Called lonafarnib, the drug was originally designed to interrupt tumor growth in a variety of cancers but human trials found it to be relatively ineffective for that purpose. Hypothesizing the drug to potentially be effective in disrupting the process that causes tau tangles, the researchers embarked upon a series of mouse experiments that provided dramatically positive results.

"To test this drug we used genetically engineered mice that develop human tau tangles and then dementia," Kosik explains in commentary penned for The Conversation. "Such animals often run in circles. But when we fed these animals lonafarnib, the drug blocked the formation of the tau tangles in the brain and the abnormal behavior. When tau tangles disrupt the normal brain activity, the mice are unable to build nests. But the mice receiving the drug proceeded with nest-building and other normal behaviors. Mice that were untreated all developed dementia."

Of course, the story of Alzheimer's research is littered with a near-constant parade of promising animal studies that simply haven't be replicated in human trials. So while this is an exciting piece of research, Kosik and his team are well aware of the challenges ahead.

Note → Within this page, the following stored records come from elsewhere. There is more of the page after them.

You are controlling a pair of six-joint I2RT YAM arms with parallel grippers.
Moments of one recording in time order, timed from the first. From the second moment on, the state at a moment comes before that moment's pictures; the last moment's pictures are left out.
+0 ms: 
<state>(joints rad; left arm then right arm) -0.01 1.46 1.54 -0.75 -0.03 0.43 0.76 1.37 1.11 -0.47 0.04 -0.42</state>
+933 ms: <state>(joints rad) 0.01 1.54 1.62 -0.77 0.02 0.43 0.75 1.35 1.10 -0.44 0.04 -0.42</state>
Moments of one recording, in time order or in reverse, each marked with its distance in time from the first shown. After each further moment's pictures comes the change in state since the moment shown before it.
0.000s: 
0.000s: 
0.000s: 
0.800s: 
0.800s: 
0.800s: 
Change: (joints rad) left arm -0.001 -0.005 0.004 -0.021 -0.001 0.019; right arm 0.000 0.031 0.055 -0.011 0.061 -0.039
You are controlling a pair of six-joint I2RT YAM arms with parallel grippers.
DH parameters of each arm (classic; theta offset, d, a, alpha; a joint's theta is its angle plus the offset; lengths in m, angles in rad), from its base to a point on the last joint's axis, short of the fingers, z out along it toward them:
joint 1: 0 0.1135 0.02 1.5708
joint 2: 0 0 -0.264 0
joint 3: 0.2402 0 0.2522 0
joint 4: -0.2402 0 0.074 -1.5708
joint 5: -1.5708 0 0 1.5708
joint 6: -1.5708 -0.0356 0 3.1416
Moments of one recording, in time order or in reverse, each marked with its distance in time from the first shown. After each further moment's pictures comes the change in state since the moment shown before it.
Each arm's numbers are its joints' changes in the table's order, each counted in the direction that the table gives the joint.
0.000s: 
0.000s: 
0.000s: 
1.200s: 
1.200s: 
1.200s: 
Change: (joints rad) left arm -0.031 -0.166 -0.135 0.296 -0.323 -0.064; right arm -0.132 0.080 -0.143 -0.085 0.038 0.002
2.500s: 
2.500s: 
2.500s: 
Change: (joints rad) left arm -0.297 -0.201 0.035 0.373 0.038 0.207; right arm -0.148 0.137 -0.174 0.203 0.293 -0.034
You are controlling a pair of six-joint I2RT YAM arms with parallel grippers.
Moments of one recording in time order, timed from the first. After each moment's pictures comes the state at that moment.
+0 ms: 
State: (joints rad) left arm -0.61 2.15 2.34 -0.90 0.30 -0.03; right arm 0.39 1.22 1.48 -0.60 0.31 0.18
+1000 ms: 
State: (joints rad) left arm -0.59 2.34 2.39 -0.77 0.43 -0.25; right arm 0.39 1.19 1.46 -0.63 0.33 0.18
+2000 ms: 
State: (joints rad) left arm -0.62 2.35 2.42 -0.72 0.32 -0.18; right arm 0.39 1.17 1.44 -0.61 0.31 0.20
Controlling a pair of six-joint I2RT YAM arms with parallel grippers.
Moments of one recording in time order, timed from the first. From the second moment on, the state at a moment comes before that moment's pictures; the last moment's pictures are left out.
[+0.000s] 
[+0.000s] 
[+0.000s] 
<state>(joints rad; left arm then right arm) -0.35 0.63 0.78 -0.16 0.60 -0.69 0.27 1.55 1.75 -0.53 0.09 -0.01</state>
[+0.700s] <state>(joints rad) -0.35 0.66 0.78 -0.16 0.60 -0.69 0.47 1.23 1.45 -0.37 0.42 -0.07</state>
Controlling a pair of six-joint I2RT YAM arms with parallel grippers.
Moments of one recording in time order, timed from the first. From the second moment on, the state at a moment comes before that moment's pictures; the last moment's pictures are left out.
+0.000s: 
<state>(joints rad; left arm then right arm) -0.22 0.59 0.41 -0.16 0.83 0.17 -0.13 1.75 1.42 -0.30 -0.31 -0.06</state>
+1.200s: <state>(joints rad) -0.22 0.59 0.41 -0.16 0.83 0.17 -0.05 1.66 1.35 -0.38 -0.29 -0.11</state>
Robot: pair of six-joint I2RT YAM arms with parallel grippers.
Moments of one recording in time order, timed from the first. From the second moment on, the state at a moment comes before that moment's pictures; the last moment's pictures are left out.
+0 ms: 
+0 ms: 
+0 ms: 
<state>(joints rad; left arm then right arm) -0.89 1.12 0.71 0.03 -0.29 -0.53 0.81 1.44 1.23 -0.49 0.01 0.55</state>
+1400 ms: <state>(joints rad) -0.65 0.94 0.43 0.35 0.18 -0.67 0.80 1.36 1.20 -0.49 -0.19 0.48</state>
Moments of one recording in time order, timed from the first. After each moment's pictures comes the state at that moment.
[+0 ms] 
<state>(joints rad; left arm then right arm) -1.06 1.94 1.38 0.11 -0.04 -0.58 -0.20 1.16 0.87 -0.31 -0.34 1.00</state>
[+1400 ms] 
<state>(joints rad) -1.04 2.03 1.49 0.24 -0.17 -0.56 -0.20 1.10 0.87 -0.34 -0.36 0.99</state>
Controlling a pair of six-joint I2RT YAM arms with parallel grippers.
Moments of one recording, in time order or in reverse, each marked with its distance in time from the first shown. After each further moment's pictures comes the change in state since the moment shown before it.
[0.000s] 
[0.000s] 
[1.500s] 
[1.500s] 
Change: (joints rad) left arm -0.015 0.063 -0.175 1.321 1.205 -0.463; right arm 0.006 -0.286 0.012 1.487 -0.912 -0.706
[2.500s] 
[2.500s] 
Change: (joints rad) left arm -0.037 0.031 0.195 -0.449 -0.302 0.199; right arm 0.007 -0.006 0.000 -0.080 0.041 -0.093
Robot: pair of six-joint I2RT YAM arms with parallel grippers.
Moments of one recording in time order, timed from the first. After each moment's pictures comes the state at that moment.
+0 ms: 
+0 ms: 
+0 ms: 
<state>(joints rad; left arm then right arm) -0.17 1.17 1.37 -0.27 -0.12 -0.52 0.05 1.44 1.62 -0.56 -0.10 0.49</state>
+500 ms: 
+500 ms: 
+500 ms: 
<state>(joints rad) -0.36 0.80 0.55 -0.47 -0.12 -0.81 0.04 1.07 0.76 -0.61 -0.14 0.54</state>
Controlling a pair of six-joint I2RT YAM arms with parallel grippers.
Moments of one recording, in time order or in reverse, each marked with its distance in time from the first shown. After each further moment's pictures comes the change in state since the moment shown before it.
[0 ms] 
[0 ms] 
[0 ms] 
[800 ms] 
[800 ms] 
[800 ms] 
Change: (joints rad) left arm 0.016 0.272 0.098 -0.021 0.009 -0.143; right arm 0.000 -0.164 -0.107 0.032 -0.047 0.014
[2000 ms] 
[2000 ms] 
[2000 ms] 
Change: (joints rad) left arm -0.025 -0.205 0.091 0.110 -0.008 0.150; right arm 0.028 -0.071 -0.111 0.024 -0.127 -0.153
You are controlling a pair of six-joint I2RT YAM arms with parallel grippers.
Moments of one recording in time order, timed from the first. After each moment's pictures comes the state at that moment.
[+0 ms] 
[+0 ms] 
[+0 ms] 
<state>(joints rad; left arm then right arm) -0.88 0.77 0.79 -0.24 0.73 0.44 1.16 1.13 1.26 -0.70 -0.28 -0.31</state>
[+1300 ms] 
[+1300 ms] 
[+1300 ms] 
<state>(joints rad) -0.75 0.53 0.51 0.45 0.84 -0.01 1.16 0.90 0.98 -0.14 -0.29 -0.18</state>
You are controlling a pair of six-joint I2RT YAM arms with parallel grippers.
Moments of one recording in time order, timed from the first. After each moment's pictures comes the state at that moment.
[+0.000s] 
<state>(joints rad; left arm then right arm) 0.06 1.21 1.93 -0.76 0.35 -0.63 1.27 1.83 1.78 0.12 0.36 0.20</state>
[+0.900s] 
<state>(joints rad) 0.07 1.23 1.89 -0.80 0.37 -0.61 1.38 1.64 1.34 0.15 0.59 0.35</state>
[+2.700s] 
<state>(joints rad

Perhaps the biggest hurdle the researchers currently face is obtaining more lonafarnib so human trials can commence. Eiger BioPharmaceuticals, the company behind the drug, are reportedly reticent to make the drug available for Kosik's research. The company is primarily working through trials using the drug to treat progeria, a rare genetic condition that causes children to rapidly age.

Kosik and his team are currently trying to access more lonafarnib to continue their research.

The new research was published in the journal Science Translational Medicine.

Source: UC Santa Barbara

3 comments
3 comments
Wombat56
The drug company's reluctance to supply is puzzling considering that Alzheimers must be a much larger potential market than progeria.
usugo
That comment about the drug availability is suspicious at best. The chemical is available from chemical suppliers and is relatively inexpensive. They bought the chemical for the study from one of these companies. And Eiger Bio doesn't seem to own the molecule. Only reason I can think of, they are trying to cut a deal to get the molecule for free. In addition, as usual, the amount used in mice during the experiments is exceedingly high, 4g/50Kg daily
ljaques
Big Pharma is all about money. Perhaps they're thinking "Who cares if anyone dies needlessly if we can make millions feigning concern." If they were fair, they'd price the same drugs the same price everywhere, but instead, they gouge the crap out of Americans and sell the same compounds for dirt cheap to the entire rest of the world. Plus, they may feel that if they give the lonafarnib to researchers, they might lose the extreme pricing for the new drug it creates when they do successfully utilize it. What has this world become? Human-up, people!